В Афганистане такой рыбы нет, тут даже и не ведают про нее. А та, которая есть, не пользуется популярностью, ее не ловят и не едят. Если в городе рыбу иногда пробуют, ковыряют вилкой, то в кишлаках не едят вообще.
Девяносто процентов всех осетров в мире находится в Волге.

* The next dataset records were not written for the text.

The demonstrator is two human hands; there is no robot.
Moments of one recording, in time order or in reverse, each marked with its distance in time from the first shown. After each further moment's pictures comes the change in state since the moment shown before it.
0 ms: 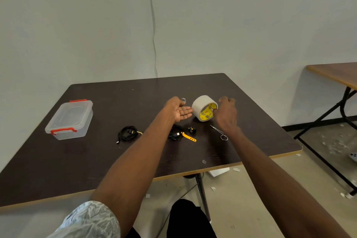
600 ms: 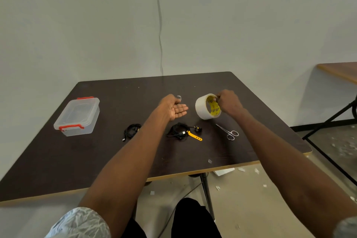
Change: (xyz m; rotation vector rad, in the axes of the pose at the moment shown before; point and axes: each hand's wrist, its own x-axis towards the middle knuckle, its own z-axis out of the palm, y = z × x) left_hand -0.003 0.010 -0.033 -0.012 0.044 0.024; right_hand 0.061 -0.004 0.004 -0.176 -0.245 -0.231
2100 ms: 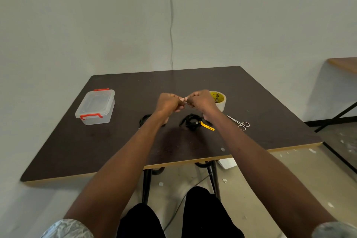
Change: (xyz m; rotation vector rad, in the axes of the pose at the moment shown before) left_hand -0.032 -0.020 -0.059 0.382 0.130 0.397; right_hand -0.074 -0.138 0.034 0.855 -0.115 0.183
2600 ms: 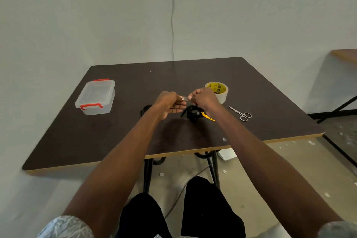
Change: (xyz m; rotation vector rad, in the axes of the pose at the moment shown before) left_hand -0.009 -0.013 -0.009 -0.090 -0.150 -0.226; right_hand -0.003 0.022 0.005 -0.079 -0.014 0.051
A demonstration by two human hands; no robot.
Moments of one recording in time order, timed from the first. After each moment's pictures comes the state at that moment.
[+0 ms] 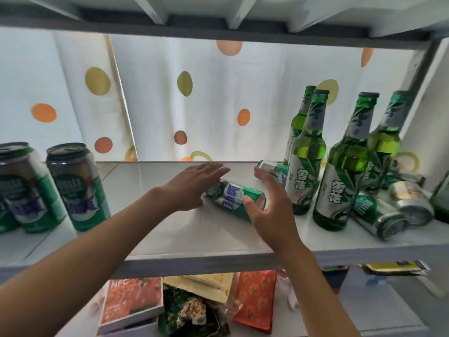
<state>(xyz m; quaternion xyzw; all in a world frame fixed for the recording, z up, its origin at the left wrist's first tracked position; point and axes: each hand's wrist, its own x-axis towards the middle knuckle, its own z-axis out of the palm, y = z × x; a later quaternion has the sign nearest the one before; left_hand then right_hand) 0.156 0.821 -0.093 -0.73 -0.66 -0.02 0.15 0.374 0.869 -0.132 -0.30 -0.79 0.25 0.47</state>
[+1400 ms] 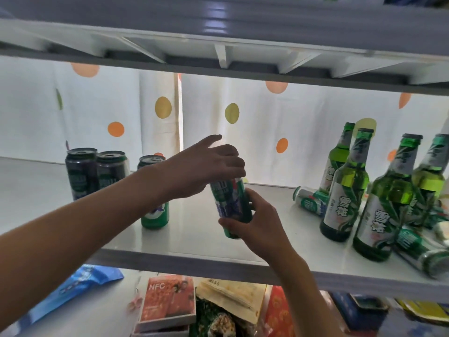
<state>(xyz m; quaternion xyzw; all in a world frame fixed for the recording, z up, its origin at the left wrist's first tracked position) 0.138 0.690 0.007 -0.75 -0.49 0.04 0.44 0.309 0.774 -0.091 -0.20 -0.83 0.37 0.37</state>
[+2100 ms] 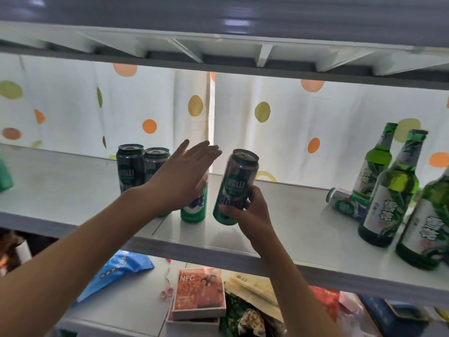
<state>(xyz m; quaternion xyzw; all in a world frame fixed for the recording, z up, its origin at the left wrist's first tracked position) 0.079 0.609 -0.033 -0.60 -0.72 -0.12 0.31 0.212 0.744 -0.114 -0.17 -0.71 0.57 0.37</state>
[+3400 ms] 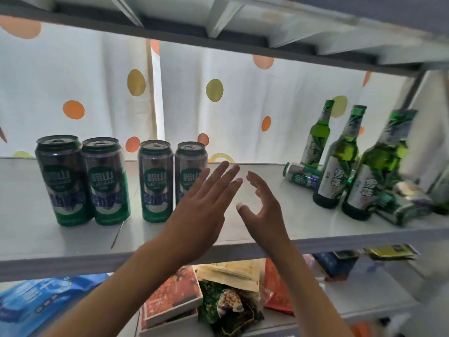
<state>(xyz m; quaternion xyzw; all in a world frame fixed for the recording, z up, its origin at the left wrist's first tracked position) 0.136 0.642 -0.107 -0.71 -0.59 -0.24 0.29 0.268 0.755 -0.138 -0.30 -0.78 0.28 0.46</state>
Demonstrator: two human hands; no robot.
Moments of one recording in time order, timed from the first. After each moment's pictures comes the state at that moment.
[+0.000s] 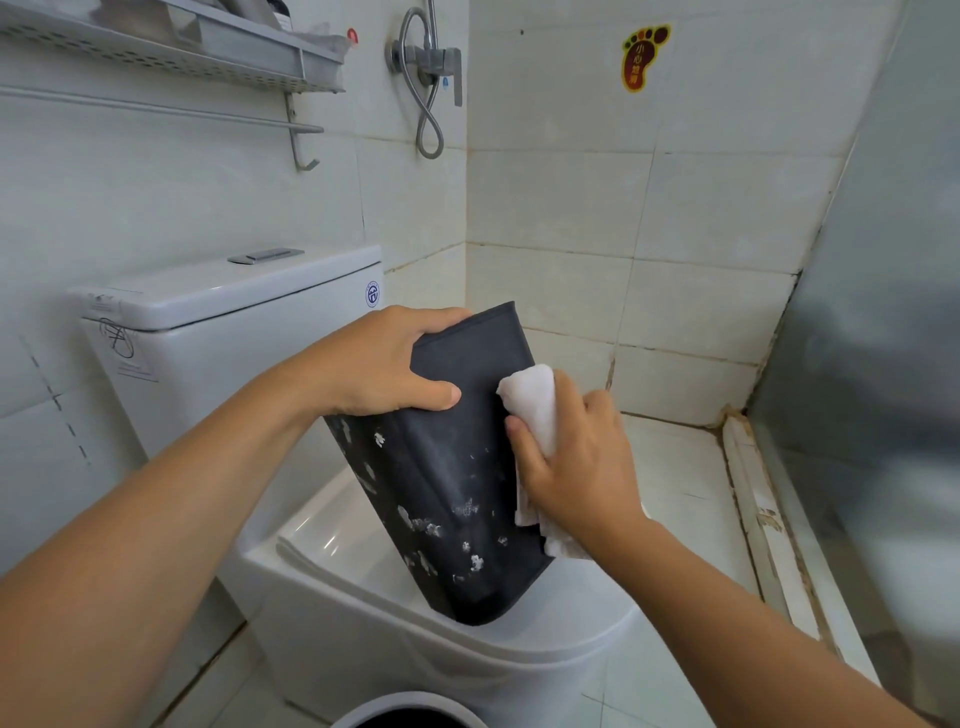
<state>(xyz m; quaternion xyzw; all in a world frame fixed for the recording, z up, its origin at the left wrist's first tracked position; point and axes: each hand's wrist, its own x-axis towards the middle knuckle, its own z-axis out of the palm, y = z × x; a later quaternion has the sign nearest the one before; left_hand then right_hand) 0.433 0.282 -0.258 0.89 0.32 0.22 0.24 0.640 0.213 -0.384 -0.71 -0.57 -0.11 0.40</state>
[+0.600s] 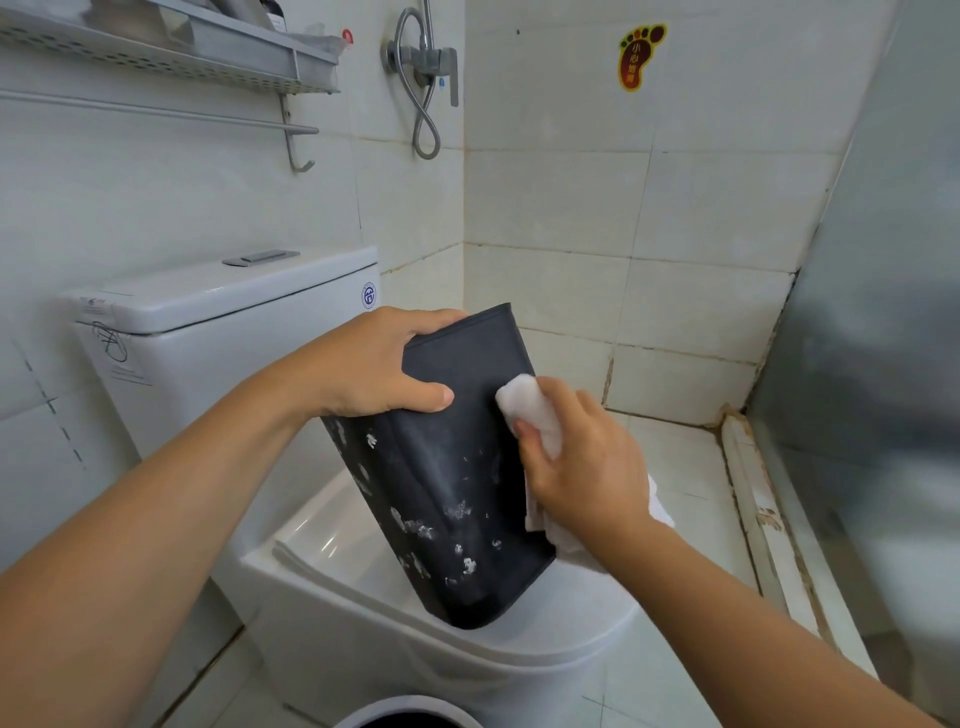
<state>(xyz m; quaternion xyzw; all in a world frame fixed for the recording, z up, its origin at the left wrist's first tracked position) 0.432 0.295 -0.265 0.88 0.32 0.23 0.26 0.647 0.207 -0.383 -0.66 -0.61 -0.16 0.41</state>
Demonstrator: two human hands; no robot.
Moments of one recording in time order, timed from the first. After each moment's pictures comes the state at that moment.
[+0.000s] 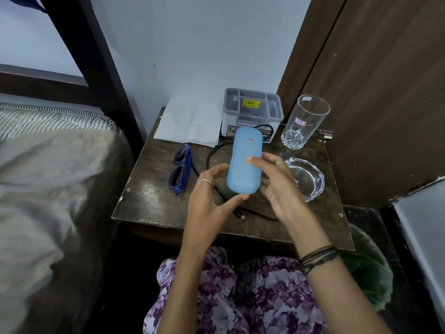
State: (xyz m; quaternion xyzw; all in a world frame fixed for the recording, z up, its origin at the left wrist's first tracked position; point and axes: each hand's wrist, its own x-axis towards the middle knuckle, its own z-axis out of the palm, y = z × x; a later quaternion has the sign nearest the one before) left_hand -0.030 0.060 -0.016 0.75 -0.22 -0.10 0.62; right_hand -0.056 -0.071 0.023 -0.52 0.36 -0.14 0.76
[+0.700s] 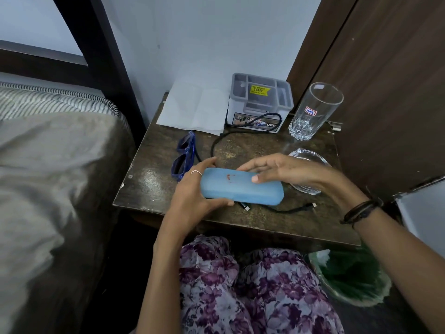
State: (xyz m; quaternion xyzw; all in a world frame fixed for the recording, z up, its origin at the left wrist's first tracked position) left_hand 0.000 0.089 -0.031 0.83 -0.26 -0.14 0.47; right_hand -0.045 -0.127 0.024 -0.82 0.06 0.28 0.49
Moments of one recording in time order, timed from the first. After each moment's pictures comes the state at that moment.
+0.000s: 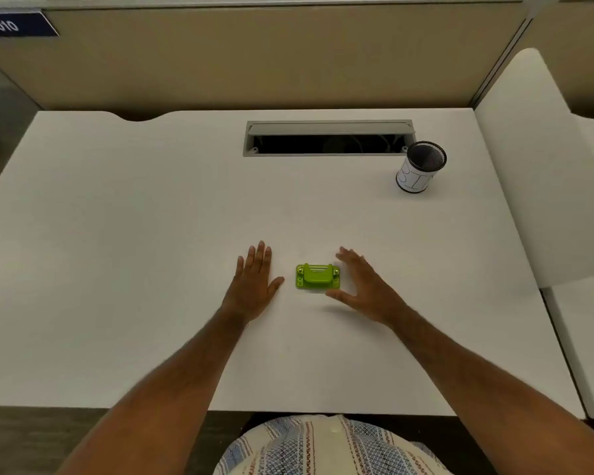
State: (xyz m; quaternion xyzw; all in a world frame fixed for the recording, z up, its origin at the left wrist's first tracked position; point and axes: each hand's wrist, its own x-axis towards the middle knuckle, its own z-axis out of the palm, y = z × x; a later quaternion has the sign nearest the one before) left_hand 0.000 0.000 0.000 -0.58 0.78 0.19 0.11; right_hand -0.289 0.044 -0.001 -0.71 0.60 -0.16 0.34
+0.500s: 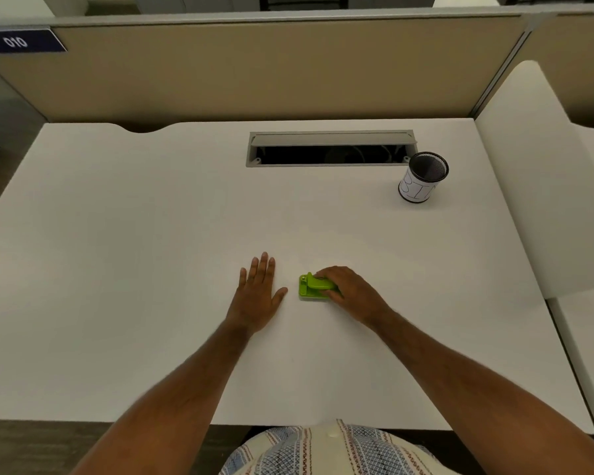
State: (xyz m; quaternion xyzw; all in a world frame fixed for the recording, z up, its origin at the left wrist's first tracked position) left_hand 0.001 0.000 0.000 -0.59 0.77 0.21 0.09; right_hand -0.255 0.018 0.005 -0.73 0.57 -0.13 0.35
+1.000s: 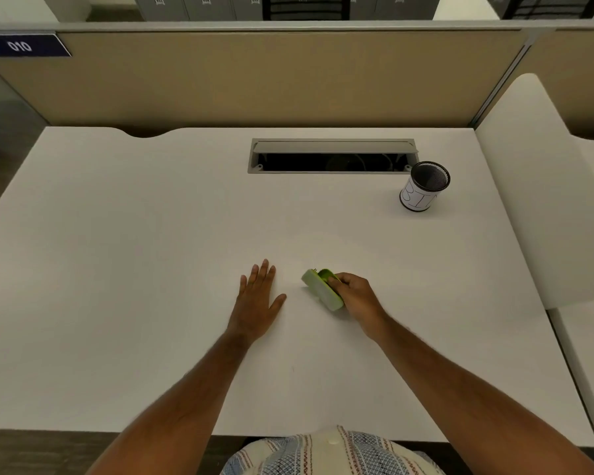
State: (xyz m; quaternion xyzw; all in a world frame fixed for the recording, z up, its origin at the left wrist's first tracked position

Девяносто! Есть, правда, еще немного в Сибири да чуток в Канаде, и все. Но это только чуток. Еще в Волге водится рыба и вовсе редкая, мало кому ведомая, возьмешь ломтик в рот, прижмешь языком к нёбу — вкус вязкий, нежный, — ломтик тает, как конфета, от него через минуту-другую лишь шкурочка да мелкие волоконца остаются. Это белорыбица.
Три года назад белорыбицей в Волге, увы, и не пахло — считалось, перевелась, те немногие экземпляры, что удавалось выудить из стремительной волжской воды, отдавали ихтиологам, те и за живой вес белорыбиц платили, и еще четвертак сверх надбавляли. Оказывается, помогли эти четвертаки: белорыбица вновь появилась в реке.
То, что заложено в нас в детстве, воспитано, укреплено последующим временем, никогда потом не выкинуть из памяти.